| It is quite close, actually. "not even remotely" is a very strong statement. There are tricks that let them do this 8 bytes at a time (on AMD64, 4 bytes on x86), but that doesn't change the fact that in order to compare two 128KB strings which are equal, you actually have to read 2*128KB from memory and compare each single byte (in groups of 8, if you are lucky enough with your alignments and instruction set). Different abstractions, such as Python's strings, can very often do this comparison with almost no memory access: (a) if both strings are interned, it is enough to do a pointer comparison. (b) if the length is not equal, the strings are not equal - a one word comparison. (c) if both strings have been hashed before (quite likely), you can tell they are different if their hash is different - a one word comparison. (d) if length is equal, and hash is (equal or uncomputed), you will have to do the comparison. Whether this trade-off is worthy depends on your application. If most of your strings are 7-characters or less (as is often the case for software dealing with e.g. stock tickers), then the C approach on 64-bit archs wins hands down: you should actually have all the strings in-place because a pointer takes more memory and causes contention. However, if your strings tend to be 100 bytes or above, and many of them have equal prefixes, the Python approach wins hands down. |
It's actually 16 bytes at a time on any machine that supports SSE (maybe 32 bytes soon with AVX).

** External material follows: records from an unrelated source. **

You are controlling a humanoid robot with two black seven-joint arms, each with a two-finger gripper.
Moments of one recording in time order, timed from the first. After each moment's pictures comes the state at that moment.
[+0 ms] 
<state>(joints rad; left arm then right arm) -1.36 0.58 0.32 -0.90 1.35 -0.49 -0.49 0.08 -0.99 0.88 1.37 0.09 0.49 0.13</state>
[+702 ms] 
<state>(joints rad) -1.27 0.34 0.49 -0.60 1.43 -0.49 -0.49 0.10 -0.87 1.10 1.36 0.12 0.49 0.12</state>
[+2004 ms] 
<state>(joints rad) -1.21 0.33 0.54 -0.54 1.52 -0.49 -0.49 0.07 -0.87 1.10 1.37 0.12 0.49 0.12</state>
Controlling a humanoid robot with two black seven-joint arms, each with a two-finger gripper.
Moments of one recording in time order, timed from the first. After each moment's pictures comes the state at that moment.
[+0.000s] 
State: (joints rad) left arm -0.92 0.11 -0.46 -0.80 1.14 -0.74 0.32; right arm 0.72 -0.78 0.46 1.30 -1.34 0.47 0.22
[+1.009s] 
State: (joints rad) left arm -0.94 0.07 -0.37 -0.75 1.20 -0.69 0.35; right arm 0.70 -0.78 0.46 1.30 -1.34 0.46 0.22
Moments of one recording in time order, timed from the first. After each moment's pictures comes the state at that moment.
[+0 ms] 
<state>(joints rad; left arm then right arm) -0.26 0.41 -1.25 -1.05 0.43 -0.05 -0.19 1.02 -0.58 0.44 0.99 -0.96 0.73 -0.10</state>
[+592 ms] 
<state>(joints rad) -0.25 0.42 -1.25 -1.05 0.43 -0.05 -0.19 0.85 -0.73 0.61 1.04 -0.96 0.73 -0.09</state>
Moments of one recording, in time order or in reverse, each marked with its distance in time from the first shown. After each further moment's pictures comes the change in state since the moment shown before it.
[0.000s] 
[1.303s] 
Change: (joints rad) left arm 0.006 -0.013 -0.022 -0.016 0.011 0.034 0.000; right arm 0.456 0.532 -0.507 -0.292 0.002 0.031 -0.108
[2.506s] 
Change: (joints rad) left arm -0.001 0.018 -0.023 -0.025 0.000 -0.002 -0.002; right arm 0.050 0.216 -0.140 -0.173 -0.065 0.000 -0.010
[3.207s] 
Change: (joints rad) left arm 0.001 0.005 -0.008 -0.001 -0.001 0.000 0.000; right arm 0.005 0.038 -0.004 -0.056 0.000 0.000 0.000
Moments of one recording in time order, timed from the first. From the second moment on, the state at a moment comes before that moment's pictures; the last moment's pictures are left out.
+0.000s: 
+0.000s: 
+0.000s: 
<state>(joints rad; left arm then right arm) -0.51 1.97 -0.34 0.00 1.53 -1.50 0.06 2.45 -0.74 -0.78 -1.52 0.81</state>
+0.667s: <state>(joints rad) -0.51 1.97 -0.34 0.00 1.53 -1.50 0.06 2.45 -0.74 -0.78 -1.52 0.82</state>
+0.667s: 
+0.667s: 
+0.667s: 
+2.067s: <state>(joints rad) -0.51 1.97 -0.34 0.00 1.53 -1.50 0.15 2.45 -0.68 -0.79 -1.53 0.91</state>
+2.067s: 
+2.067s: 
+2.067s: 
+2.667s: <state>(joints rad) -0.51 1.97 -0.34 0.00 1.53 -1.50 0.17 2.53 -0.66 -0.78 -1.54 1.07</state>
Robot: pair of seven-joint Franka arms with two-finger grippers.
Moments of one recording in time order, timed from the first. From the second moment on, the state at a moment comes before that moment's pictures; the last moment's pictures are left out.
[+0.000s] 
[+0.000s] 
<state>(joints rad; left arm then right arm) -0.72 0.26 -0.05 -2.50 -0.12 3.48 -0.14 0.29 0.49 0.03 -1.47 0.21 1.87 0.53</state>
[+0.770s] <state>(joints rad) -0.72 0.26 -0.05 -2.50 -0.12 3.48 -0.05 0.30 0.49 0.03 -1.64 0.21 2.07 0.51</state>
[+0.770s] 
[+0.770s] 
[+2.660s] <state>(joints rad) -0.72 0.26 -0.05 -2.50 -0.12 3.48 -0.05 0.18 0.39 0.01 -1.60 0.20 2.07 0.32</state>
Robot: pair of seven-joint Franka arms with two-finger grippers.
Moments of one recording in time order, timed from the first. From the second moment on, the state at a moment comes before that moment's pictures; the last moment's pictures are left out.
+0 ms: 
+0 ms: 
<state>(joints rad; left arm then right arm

> Different abstractions, such as Python's strings, can very often do this comparison with almost no memory access:
Sure, different abstractions have different trade-offs. All of these abstraction possibilities are available to C. strlen() isn't "the C approach," it's just the most common one. Any C application where comparison of long almost-identical strings is important will surely use techniques similar to what Python does. On the other hand, the reverse is not true: Python does not have access to all the same optimizations that a C programmer could draw upon to do string processing.